The Problem of Teacher Attrition

As Ohio waits for the axe to fall on public education funding, I urge our new state administrators and representatives to think long and hard before they start chopping away at the budget. As baby boomers continue to retire, many teachers being hired are young, inexperienced and cheap. This is not to say that they are not smart or have potential, but the numbers show from the NCES (for inexperienced legislatures or those forming policies while knowing nothing about education, the NCES is the National Center for Education Statistics,) that teacher attrition is highest within the first 5 years of employment; 25% in the first year, and around 40% after five years. (Parallel Patterns) There are a plethora of reasons for this. Not surprisingly, teacher pay, poor working conditions, (i.e. schools that are falling apart around them,) lack of preparation, and lack of administrative support are among the top reasons. Notice that retirement is not an issue for attrition. Our new governor can bash teacher unions all he wants, but the sad truth is that the best and brightest minds will still take jobs in the private sector with higher pay and six weeks off, than work in public schools with lower pay and 3 months off.

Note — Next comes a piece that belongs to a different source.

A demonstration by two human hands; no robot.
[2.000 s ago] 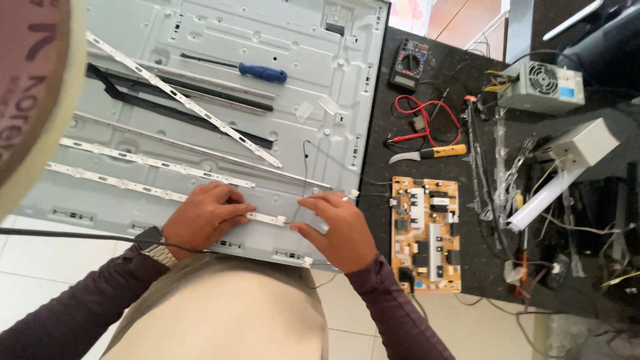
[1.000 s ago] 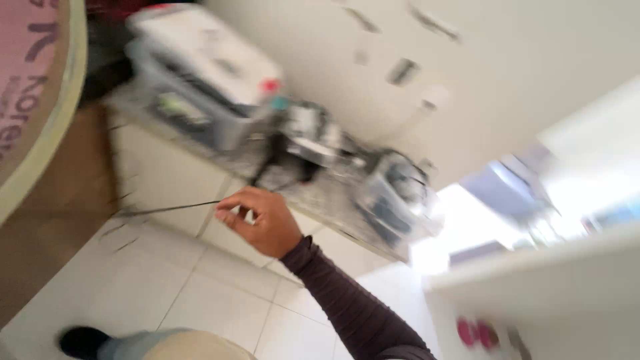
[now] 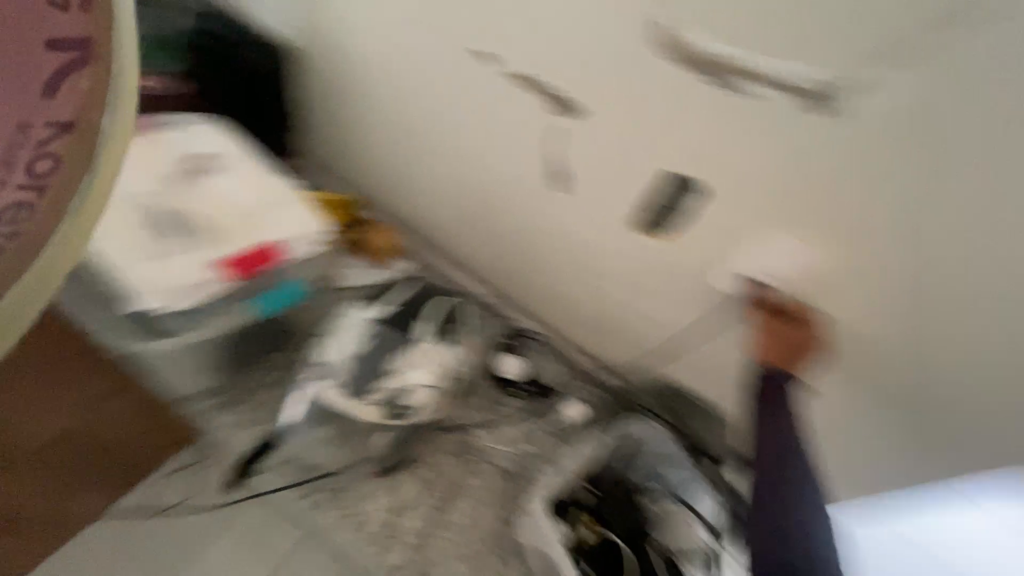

Even sadder, is that charter schools, yes, charter schools, have even higher rates of attrition than public schools. Most charter schools are in the poorest areas of our cities in districts with the highest poverty. They have limited support from administrators and parents, and teachers can be fired with little notice, working without contracts, making even less then public school educators.

In public schools, attrition is about 15.7%, but in charter schools it can be up to 40%. It seems that grade level plays a major role as well. Anyone who has taught, or substituted, in middle school or in special education, knows that it takes a special individual to teach these students.

New teachers are idealistic and naive, and more often than not, less effective than experienced teachers. For new teachers, starting in schools with troubled populations where jobs are more plentiful, a feeling of hopelessness is pervasive. (Google: Unraveling the “Teacher Shortage” Problem: Teacher Retention is the Key.) Students in poor, urban districts, where effective teaching is needed the most, suffer the worst.

According to R.M. Ingersoll (2003,) there are two types of attrition: those who leave the profession entirely and those who transfer to another school or district. Many new teachers get a couple of years under their belt and move on to more affluent, suburban districts, with more money and contracts with more job security.

Cutting the public education budget in favor of charter schools will not solve this problem. Our new governor would do better to acknowledge the expertise of experienced educators in public schools. He should make peace, and increase funding for mentoring, professional development, and well designed induction programs for all teachers. Public school teachers and teacher unions are not the enemy.